Jason Moyer on 28/1/2016 at 03:28
I'm at that I/B point of no return in my "explore everything" replay, and when I enter the teleporter room it clearly tells me that I'm ending my relationship with the BoS if I continue.
One thing I will say is that all of the later quests really feel like they're hanging together by a string, such as the Battle for BH and it really doesn't seem like Bethsoft put any effort at all into that part of the game or into accomodating a "fuck 'em all" playstyle. FO4 is a fun game, they've improved the shooting, the locations are generally fun to explore, and the character design is an improvement over 3 even if the companion implementation in particular is horrible. But my god the roleplaying aspects are just nonexistent. I don't know how they thought they could get away with some of the mechanical and narrative design stuff after seeing what Obsidian did with New Vegas. A much smaller studio managed to create a Third Act (as well as the rest of the game, really) that takes every variable imaginable into account when crafting the faction ending scenarios. Kill everybody, get certain groups to work together, piss off other groups, convince various final bosses to abandon the area, etc. And they managed to do the same thing in the DLC. I don't remember a point in NV where I was seriously questioning a character's motivations or reactions to how I treated them or something I said. Or not really understanding what I was supposed to be doing. There were clear choices and consequences everywhere, and they actually mattered.

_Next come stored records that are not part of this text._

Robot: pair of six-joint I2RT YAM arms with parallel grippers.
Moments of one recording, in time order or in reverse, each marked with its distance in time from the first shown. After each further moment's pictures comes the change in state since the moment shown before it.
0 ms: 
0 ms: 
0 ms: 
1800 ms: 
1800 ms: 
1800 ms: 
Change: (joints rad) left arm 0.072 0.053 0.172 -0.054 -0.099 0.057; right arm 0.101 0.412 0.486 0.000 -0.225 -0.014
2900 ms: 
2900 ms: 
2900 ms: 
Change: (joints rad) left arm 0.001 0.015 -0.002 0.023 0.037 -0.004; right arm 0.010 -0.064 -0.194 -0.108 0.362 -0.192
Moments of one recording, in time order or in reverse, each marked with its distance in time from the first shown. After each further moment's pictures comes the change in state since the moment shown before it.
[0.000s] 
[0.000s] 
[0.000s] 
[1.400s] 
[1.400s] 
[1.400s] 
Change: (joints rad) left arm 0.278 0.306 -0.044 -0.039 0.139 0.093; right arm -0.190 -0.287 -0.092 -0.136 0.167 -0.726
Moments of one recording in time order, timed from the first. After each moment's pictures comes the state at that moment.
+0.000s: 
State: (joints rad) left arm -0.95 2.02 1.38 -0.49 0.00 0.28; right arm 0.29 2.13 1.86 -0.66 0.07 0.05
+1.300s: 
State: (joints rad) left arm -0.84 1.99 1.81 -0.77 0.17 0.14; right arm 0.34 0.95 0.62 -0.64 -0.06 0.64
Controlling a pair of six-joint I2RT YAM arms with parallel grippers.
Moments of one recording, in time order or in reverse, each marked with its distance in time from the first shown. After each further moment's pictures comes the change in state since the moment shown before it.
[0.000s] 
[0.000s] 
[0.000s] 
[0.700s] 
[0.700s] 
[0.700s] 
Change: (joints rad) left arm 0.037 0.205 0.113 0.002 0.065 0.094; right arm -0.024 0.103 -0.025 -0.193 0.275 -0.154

So yeah, after about 2 playthroughs my review of FO4 would be: Dense world that is fun to explore, much improved gunplay and enemy AI, and everything else is kinda garbage. It's basically RAGE but generally better.
Ostriig on 29/1/2016 at 14:32
Quote Posted by Jason Moyer
A much smaller studio managed to create a Third Act (as well as the rest of the game, really) that takes every variable imaginable into account when crafting the faction ending scenarios.
Not to argue the overall point about roleplaying being better in New Vegas, it was better than in anything I've played from Bethesda (faint praise as that might be). But - and correct me if I'm wrong, 'cause I never took the game to completion, only to the point where I had to actually pick a faction - the plot structure in NV was fairly simple:
find Chandler, find magical macguffin, choose who gets the macguffin to secure your main ending. Don't even think that warranted spoiler tags. In this one respect, with regard to branching of the finale, I thought Fallout 4 did a better job than NV: you knock factions out of the game at different stages, can proceed in parallel with some and even change your mind partway.
Nameless Voice on 29/1/2016 at 15:24
You can do most of that in New Vegas too, because certain quests make you do things that alienate the other factions (mostly killing Legion or NCR guys), and you can knock out one other faction (House) early.
Also, two factions don't even care about the MacGuffin. You can side with them without it.
It's a bit less impactful because the two main factions both give you one "forgive all crimes" point during the main quest, which you can abuse.
Renault on 29/1/2016 at 16:51
Btw, is this a spoiler free thread? Because, I haven't finished the game yet, and had no idea I would be "murdering 1-3 entire factions, families and children and all" at the end.
But I guess now I know.
Nameless Voice on 29/1/2016 at 20:07
Hmm, yeah, probably should have spoiler-tagged that, though it was hyperbolic.